◆ **Description of the task**
Your answer should consist of each line from the data below that contains "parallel".

Recorded data

◆ ◆ ◆

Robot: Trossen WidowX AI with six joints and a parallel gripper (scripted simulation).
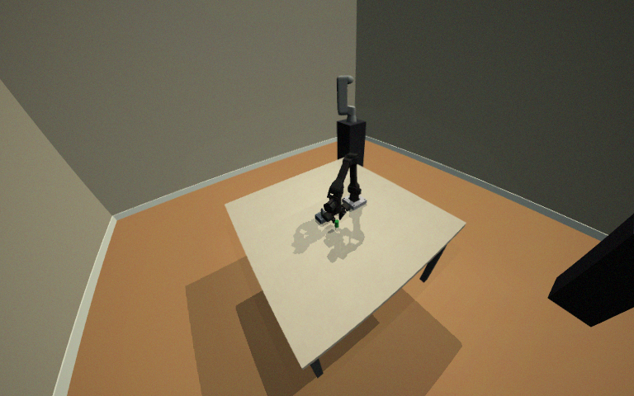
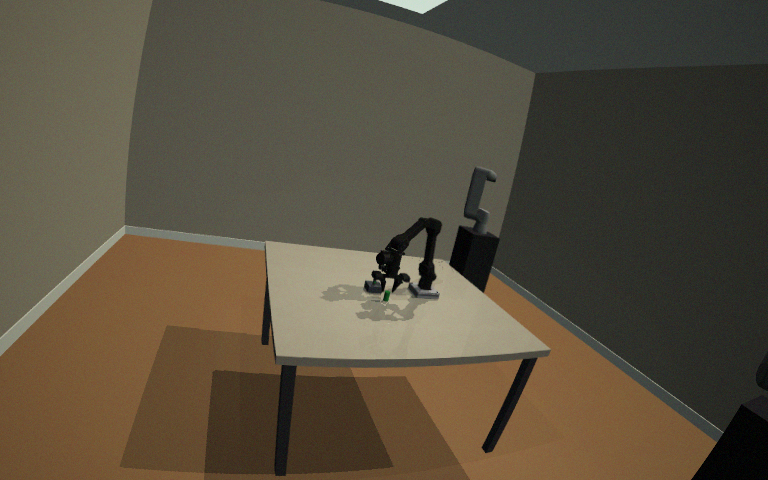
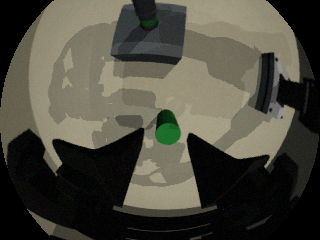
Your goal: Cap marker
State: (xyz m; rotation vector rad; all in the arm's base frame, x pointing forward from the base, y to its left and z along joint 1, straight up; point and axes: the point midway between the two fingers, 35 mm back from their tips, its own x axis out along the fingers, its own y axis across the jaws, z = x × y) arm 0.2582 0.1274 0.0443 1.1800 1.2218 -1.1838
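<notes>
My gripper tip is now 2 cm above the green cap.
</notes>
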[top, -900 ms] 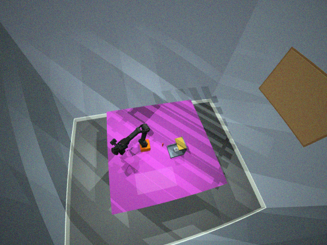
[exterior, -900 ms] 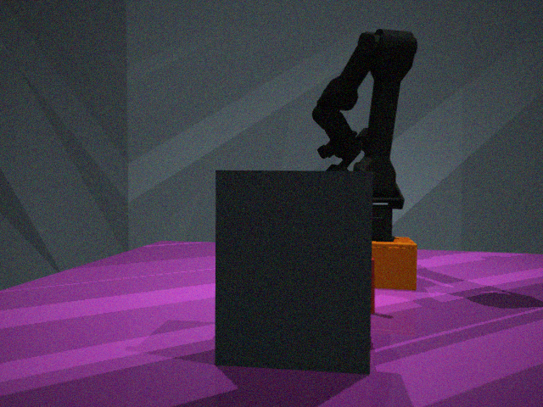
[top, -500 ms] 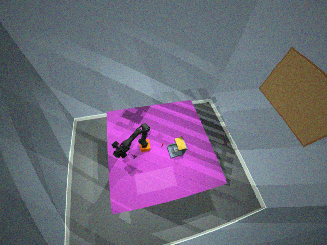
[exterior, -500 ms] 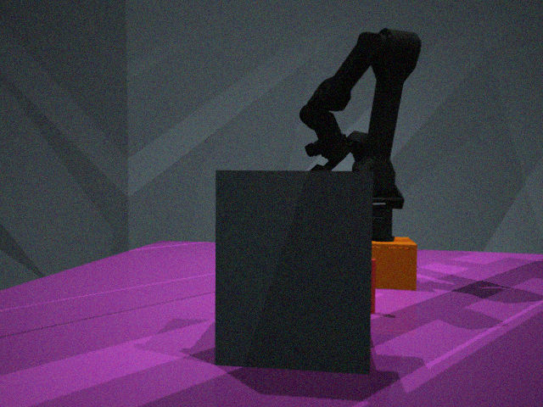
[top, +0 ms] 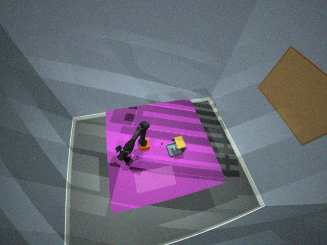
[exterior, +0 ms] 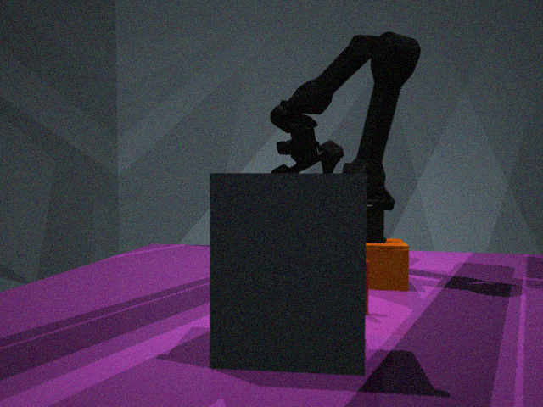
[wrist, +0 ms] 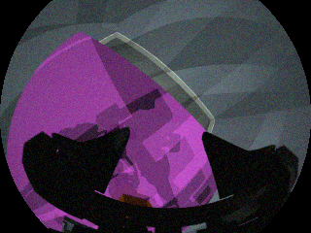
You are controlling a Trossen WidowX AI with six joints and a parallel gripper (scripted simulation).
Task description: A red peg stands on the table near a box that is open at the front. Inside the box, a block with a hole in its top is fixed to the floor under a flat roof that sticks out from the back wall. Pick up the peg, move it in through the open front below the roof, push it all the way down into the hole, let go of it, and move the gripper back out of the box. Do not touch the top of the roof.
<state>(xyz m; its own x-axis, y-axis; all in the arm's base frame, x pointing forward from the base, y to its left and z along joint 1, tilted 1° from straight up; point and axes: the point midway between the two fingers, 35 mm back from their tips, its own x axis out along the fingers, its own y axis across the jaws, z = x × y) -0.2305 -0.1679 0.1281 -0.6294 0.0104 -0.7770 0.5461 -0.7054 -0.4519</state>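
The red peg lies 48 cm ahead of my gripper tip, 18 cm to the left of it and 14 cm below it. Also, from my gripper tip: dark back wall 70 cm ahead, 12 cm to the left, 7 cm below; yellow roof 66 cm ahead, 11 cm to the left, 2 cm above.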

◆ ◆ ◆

◆ **Answer to this problem**
Robot: Trossen WidowX AI with six joints and a parallel gripper (scripted simulation).
You are controlling a Trossen WidowX AI with six joints and a parallel gripper (scripted simulation).

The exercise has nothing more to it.